**What this task involves**
Can you pull out each line of the data below that includes the word "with"?

**Data below**
::::::
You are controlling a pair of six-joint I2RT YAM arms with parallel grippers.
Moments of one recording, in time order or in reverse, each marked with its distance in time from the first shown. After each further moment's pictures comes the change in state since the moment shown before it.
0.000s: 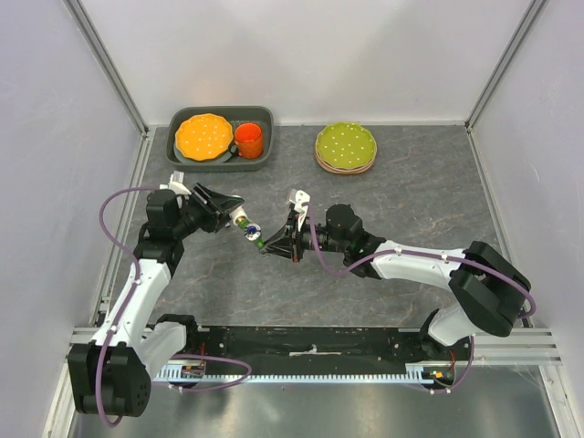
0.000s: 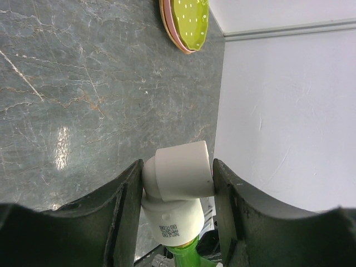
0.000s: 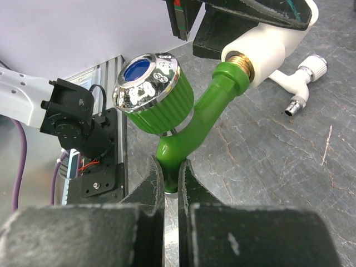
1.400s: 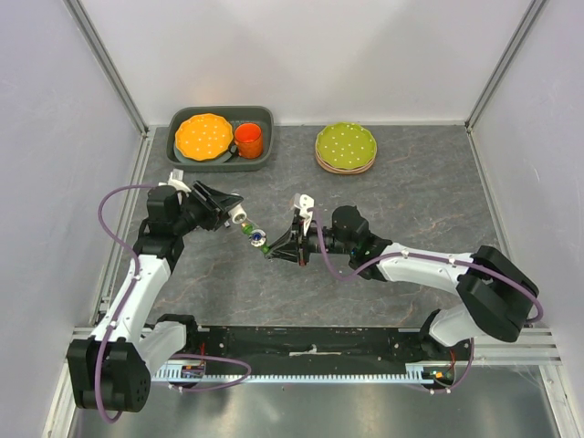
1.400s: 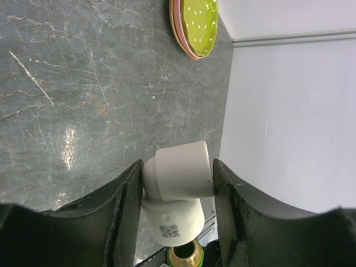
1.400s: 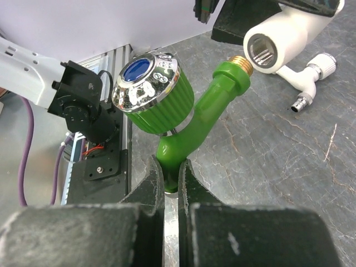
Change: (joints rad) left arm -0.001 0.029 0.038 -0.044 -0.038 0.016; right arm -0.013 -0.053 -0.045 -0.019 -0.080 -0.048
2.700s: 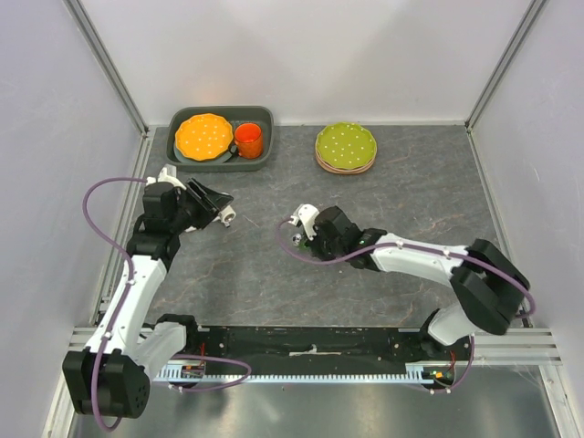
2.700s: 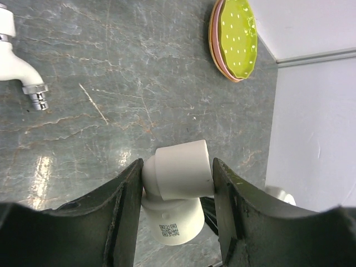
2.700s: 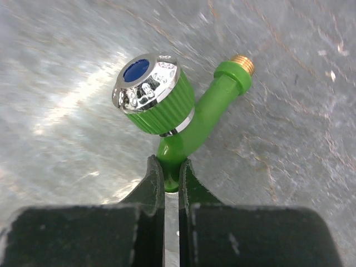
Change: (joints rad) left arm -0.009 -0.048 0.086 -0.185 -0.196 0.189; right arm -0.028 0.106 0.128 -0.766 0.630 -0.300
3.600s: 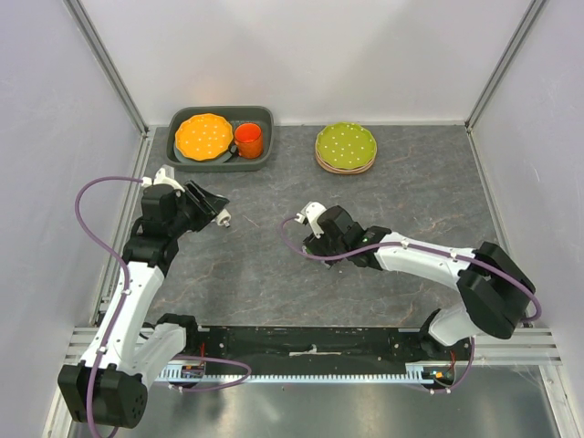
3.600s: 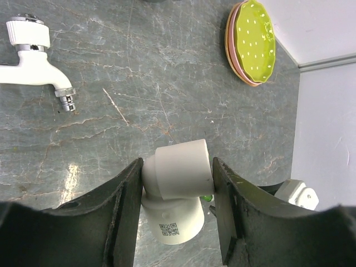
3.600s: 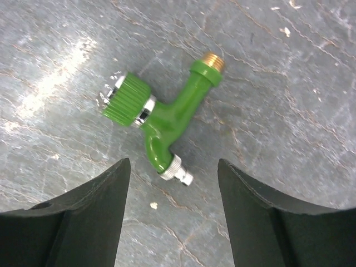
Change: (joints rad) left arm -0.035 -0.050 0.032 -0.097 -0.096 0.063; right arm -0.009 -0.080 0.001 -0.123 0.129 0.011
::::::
**Expected output**
You are controlling a pair of six-joint I2RT YAM arms with parallel grippers.
Moments of one recording, in time order or in reverse, each marked with its distance in time from the first shown. After each further moment's pictures comes the change in state since the moment shown before it.

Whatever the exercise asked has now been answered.